2.5 Random vectors and matrices

Let \(\boldsymbol{y}\) be a vector of \(n\) random variables \((y_1,y_2,\dots,y_n)\). Note that \(\boldsymbol{y}\) is always a column vector; we’d write \(\boldsymbol{y}'\) or \(\boldsymbol{y}^T\) to talk about a row vector.

Now, if we’re bothering to write these random variables together in one vector, we are presumably interested in how they behave when considered all together. That is, we want to talk about the joint distribution.

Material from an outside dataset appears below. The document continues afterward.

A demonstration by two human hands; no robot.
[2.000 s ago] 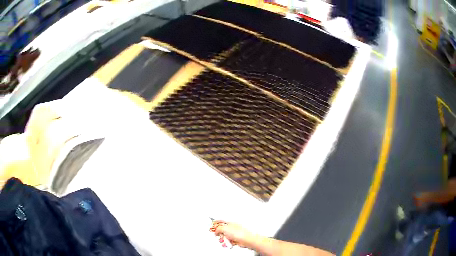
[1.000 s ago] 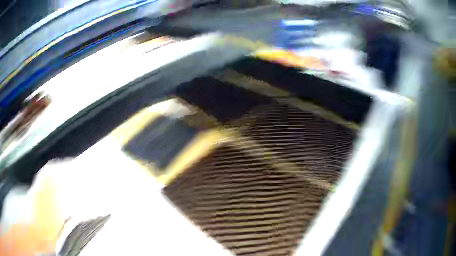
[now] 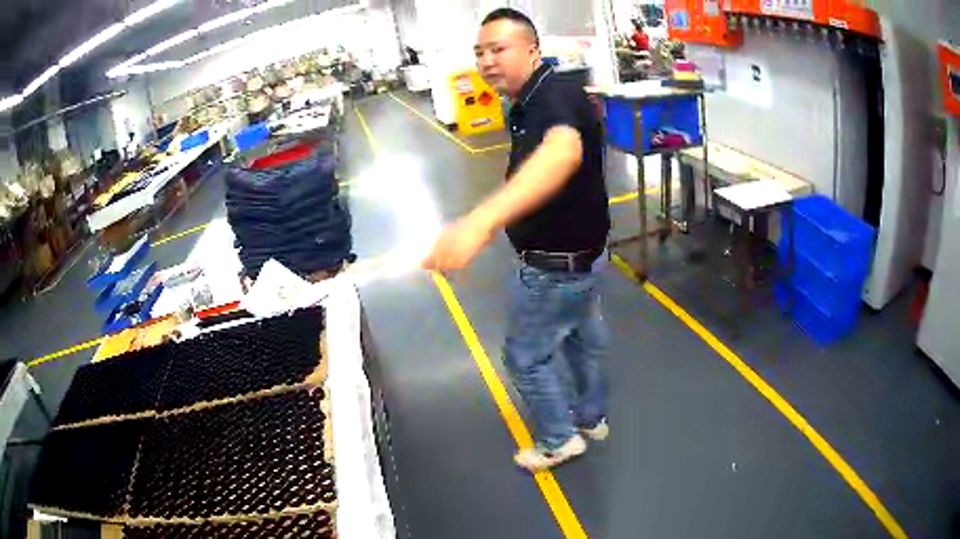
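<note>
Neither of my hands is in the picture. Nearest in front of me, at the lower left, small round-ended dark parts lie in dense rows on tan cardboard sheets. The sheets rest on the long white-covered table. A tall pile of dark folded items, perhaps backpacks, stands at the table's far end, with white sheets in front of it.
A person in a dark shirt and jeans stands in the aisle with an arm stretched toward the table. Blue crates, a metal stand, a low bench and a yellow cabinet stand beyond yellow floor lines.
My view has swung up and right, so the table now sits at the lower left and the aisle and person show. My hand with the snips and the navy bag seen earlier are out of view.
</note>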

2.5.1 Joint moments for vectors and matrices

Joint expectation is defined the way you’d want it to be (as expectations usually are):

\[ E({\boldsymbol{y}}) = \begin{pmatrix} E(y_1)\\ E(y_2)\\ E(y_3)\\ \vdots\\ E(y_n)\\ \end{pmatrix}= \begin{pmatrix} \mu_1\\ \mu_2\\ \mu_3\\ \vdots \\ \mu_n \end{pmatrix}=\boldsymbol{\mu}\]

where \(\mu_i\) is the expected value of \(y_i\).

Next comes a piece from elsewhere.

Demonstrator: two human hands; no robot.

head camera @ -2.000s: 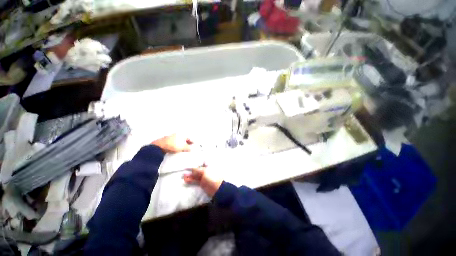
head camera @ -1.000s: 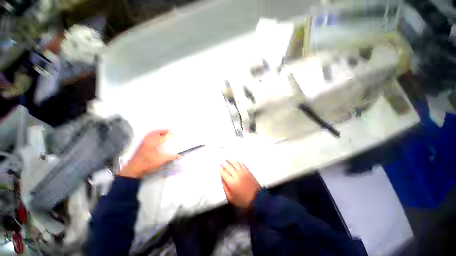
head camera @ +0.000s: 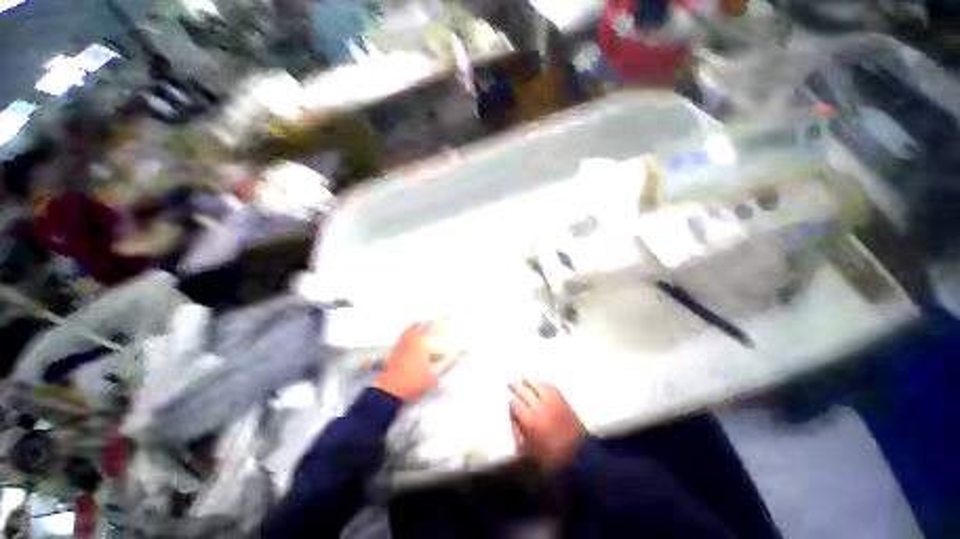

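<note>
My left hand (head camera: 414, 363) lies on the white sewing table (head camera: 632, 395), left of the needle area. My right hand (head camera: 547, 421) lies near the table's front edge, below the needle area, fingers pointing up and left. Glare and blur hide any pale piece under or between the hands, so I cannot tell what they hold. The cream sewing machine head (head camera: 716, 234) stands to the right of my hands. Its needle area (head camera: 550, 316) is blurred and a little beyond my right fingertips.
A grey bundle of pieces (head camera: 240, 368) lies at the table's left. A loose black strap (head camera: 705, 314) lies on the machine. A white sheet (head camera: 826, 468) and a blue bin (head camera: 926, 411) are at lower right. A red garment or person (head camera: 644, 47) is at the far back.
The view has swung and shows more of the room behind. Both hands have stayed on the table before the needle. The dark strip seen by my left hand no longer shows clearly.
</note>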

What about variance? We can talk about the variance of each of the individual RVs, but to know about their joint distribution, we also have to specify how they vary together – their covariance.

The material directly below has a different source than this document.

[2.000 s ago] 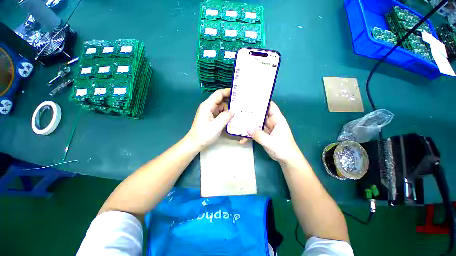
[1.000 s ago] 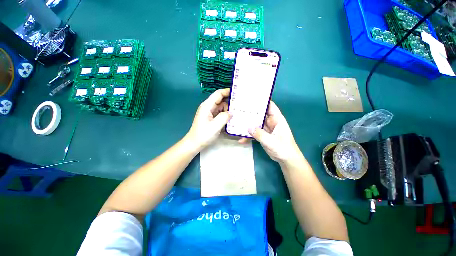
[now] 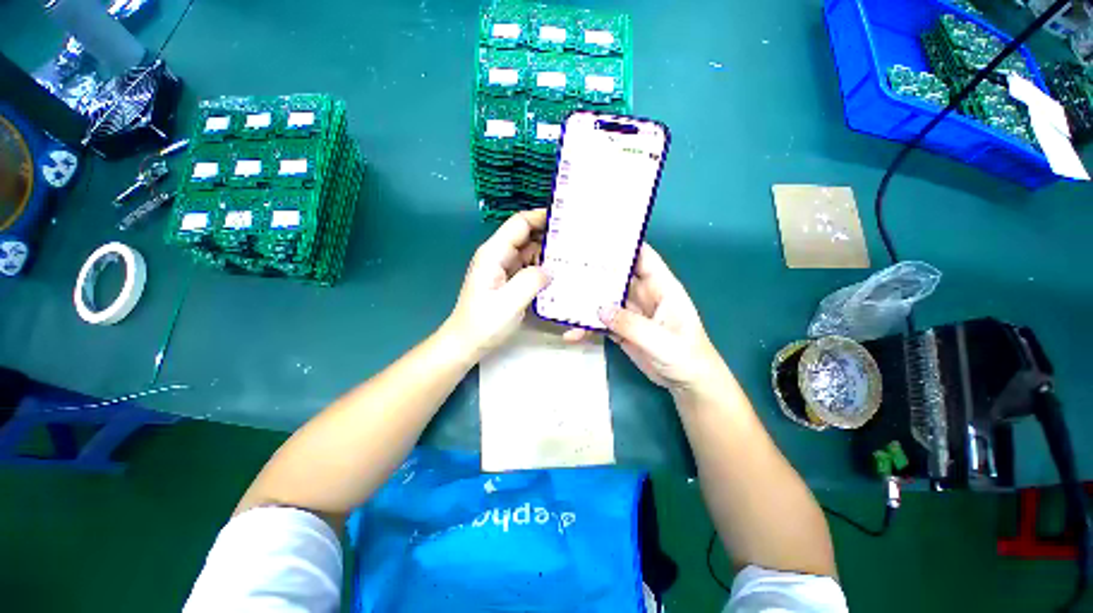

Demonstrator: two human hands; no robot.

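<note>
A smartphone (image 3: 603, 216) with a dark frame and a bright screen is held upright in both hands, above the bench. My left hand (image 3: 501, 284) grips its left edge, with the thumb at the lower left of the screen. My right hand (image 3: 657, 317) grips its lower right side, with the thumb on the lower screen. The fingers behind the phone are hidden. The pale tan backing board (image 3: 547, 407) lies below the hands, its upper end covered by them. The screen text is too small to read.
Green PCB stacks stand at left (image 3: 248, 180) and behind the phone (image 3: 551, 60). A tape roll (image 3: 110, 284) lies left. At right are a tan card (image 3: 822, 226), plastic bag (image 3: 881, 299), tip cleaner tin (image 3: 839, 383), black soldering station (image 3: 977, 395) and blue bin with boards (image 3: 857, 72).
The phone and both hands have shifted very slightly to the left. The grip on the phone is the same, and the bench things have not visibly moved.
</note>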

\[Var(\boldsymbol{y}) = \begin{pmatrix} \sigma_{11}&\sigma_{12}&\ldots&\sigma_{1n}\\ \sigma_{21}&\sigma_{22}&\ldots&\sigma_{2n}\\ \vdots&\vdots&\ddots&\vdots\\ \sigma_{n1}&\sigma_{n2}&\ldots&\sigma_{nn} \end{pmatrix}\]

where \(\sigma_{ij}=\sigma_{ji} = Cov(y_i,y_j)\) and \(\sigma_{ii}=\sigma_{i}^2\).

This is called a variance-covariance matrix or just a covariance matrix. There is a lot of information in there!

In the regression equation, we specify the structure of the variance-covariance matrix of the vector \(\boldsymbol{\varepsilon}\). If \(\boldsymbol{\varepsilon} \sim N(\boldsymbol{0},\sigma^2 \boldsymbol{I}) ~iid\), that means

\[Var(\boldsymbol{\varepsilon}) = \begin{pmatrix} \sigma^2&0&\ldots&0\\ 0&\sigma^2&\ldots&0\\ \vdots&\vdots&\ddots&\vdots\\ 0&0&\ldots&\sigma^2 \end{pmatrix}\]

Each \(\varepsilon_i\) has the same variance considered individually, and there’s no covariance between them.

Response moment: That last sentence should remind you of a couple of the conditions for linear regression. Which ones?